PZ: Und was ist mit dem Notdienst?

Gnekow: Das ist ebenfalls eine unserer Stärken, den aber viele nicht gern machen. Zumindest in einer großen Stadt wie Hamburg spielt die Pauschale aus dem Nacht- und Notdienstfonds keine große Rolle für das betriebswirtschaftliche Ergebnis. Wir sollten über zeitgemäßere Strukturen nachdenken, wie wir das mit dem bereitgestellten Geld anders regeln können, um es für die Patienten und Apotheken einfacher zu machen. Für Hamburg kann ich mir einen Not-Bringdienst vorstellen, zum Beispiel mit einem gemeinschaftlich organisierten Taxi und intelligenter Software. Dann würden weniger dienstbereite Apotheken ab 24 Uhr reichen. Wir sollten generell mehr über neue Ideen sprechen, ohne gleich davon auszugehen, dass die gesamte Apothekenstruktur zusammenbricht.

PZ: Das sagen Sie als Inhaber einer sehr großen Apotheke. Was ist mit den kleineren Apotheken in den Stadtvierteln oder mit den Dorfapotheken in den Flächenländern?

Gnekow: Ich bin wirklich mit Leib und Seele seit über 40 Jahren selbstständiger Apotheker und sehe weiterhin die inhabergeführte Apotheke als Schlüssel zu einer gute Arzneimittelversorgung. Alle Apotheken sind wichtig und die kleineren Apotheken sind berufspolitisch gut vertreten, auch in unserer neuen Delegiertenversammlung hier in Hamburg.

Jüngere Apothekergeneration mehr einbinden

PZ: Sie werden jetzt mit 66 Jahren berufspolitisch in einem anspruchsvollen Amt aktiv – inwiefern können Sie auch für die jüngeren Apothekerinnen und Apotheker sprechen?

Gnekow: Da meine beiden Töchter im Unternehmen sind, konnte ich mich schon vor einiger Zeit langsam aus dem Tagesgeschäft etwas zurückziehen. So kann ich mich nicht nur der neuen Aufgabe widmen, sondern habe auch eine direkte Verbindung zur jüngeren Generation. ABYou hat hier vieles in Bewegung gebracht. Ich bin begeistert, wie viele junge Kolleginnen und Kollegen sich jetzt berufspolitisch engagieren wollen. Auch in Hamburg wurden viele Jüngere in die neue Delegiertenversammlung gewählt. Alle 27 Delegierten wollen aktiv mitarbeiten und Aufgaben übernehmen – ich möchte kein Alleinunterhalter sein. Es ist wichtig, dass wir die Jüngeren miteinbinden, denn sie wollen etwas verändern und haben noch 30 Berufsjahre und mehr vor sich.

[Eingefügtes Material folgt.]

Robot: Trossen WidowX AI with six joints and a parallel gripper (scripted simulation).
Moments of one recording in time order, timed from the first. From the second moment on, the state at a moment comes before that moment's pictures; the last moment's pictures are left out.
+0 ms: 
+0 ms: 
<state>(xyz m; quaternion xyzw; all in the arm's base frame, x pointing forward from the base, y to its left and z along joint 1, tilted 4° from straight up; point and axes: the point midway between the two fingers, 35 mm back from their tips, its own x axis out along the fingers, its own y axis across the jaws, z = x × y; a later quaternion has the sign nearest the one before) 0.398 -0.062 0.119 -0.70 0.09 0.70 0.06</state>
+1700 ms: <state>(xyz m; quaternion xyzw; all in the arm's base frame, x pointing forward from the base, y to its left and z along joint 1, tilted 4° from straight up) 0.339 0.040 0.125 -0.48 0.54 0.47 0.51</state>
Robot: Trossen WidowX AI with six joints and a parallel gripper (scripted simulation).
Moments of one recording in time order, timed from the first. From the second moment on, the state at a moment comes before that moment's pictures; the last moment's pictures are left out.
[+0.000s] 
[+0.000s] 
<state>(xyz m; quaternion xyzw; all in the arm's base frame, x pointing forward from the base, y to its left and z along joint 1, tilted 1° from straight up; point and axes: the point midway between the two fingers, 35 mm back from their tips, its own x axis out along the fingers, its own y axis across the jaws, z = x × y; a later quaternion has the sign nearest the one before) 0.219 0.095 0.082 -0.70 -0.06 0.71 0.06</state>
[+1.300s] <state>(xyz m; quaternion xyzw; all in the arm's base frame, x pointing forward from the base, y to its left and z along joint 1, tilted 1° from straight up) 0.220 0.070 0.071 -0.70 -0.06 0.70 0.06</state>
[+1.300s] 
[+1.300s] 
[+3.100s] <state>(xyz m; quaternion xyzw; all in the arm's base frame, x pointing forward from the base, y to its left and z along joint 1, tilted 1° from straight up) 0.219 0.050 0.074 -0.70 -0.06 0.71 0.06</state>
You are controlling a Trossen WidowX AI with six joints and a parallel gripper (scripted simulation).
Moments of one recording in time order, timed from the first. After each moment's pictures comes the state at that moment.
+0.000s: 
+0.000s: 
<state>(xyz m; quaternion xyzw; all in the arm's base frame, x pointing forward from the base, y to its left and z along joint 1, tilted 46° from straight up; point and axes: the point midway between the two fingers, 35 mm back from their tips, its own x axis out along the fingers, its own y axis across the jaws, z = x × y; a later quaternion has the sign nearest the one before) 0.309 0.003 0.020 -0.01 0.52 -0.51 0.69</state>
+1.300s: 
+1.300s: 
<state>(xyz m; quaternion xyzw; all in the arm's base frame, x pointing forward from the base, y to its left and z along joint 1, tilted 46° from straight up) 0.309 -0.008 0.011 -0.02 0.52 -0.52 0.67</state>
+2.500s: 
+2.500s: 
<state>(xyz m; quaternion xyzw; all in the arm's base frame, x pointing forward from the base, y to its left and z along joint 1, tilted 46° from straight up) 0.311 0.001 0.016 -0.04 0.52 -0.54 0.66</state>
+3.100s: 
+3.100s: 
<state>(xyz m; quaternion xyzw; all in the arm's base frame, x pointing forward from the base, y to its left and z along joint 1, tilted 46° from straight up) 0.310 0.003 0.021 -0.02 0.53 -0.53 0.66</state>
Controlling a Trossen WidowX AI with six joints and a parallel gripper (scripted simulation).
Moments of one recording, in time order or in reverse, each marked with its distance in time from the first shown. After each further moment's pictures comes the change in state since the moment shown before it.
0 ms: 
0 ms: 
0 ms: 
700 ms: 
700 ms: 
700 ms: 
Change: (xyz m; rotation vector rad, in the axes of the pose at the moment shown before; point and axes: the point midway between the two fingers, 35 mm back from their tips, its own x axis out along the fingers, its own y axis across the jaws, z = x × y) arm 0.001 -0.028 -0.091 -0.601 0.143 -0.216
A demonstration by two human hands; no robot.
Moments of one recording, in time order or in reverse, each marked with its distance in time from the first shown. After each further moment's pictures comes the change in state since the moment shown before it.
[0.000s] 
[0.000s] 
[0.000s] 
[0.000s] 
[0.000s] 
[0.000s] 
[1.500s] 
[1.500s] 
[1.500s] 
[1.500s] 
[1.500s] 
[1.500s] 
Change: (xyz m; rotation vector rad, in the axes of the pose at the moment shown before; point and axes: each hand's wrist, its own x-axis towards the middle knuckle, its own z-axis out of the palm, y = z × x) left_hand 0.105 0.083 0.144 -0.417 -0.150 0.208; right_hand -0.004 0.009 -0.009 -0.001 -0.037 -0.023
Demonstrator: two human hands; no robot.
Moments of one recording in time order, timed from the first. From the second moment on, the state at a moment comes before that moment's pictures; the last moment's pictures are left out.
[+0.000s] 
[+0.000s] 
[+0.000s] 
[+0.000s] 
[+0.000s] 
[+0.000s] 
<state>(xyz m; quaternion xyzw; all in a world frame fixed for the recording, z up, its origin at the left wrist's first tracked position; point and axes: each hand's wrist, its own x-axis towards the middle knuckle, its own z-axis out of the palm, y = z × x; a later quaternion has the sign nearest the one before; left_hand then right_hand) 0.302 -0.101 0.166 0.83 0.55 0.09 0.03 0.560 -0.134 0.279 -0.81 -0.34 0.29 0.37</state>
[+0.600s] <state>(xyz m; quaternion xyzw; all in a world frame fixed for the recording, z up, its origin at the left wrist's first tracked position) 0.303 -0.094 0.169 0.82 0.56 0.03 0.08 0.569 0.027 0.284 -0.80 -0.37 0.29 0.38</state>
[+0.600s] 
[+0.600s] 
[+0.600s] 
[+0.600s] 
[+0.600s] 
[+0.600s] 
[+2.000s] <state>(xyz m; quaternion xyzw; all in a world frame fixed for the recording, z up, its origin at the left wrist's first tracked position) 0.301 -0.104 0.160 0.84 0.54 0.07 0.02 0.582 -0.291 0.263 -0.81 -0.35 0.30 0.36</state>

PZ: Sie haben vor Jahren vorgeschlagen, dass die norddeutschen Kammern fusionieren sollten. Ist das auch wieder ein Thema?

Gnekow: Kein vorrangiges, aber mehr Kooperation und effizientere Strukturen halte ich nach wie vor für sinnvoll. Wir sollten mehr Kräfte bündeln. Bei der Fusion von Apothekerkammern als Körperschaften öffentlichen Rechts sind allerdings dicke Bretter zu bohren, allein wegen der staatsrechtlichen Verträge. Mittelfristig kann ich mir vorstellen, das wieder aufzugreifen. Dann müssten aber auch die übergeordneten Strukturen überdacht werden. Der Norden darf nicht durch weniger Stimmen an Gewicht verlieren. Generell brauchen wir einfachere Entscheidungswege, um Themen voranzubringen.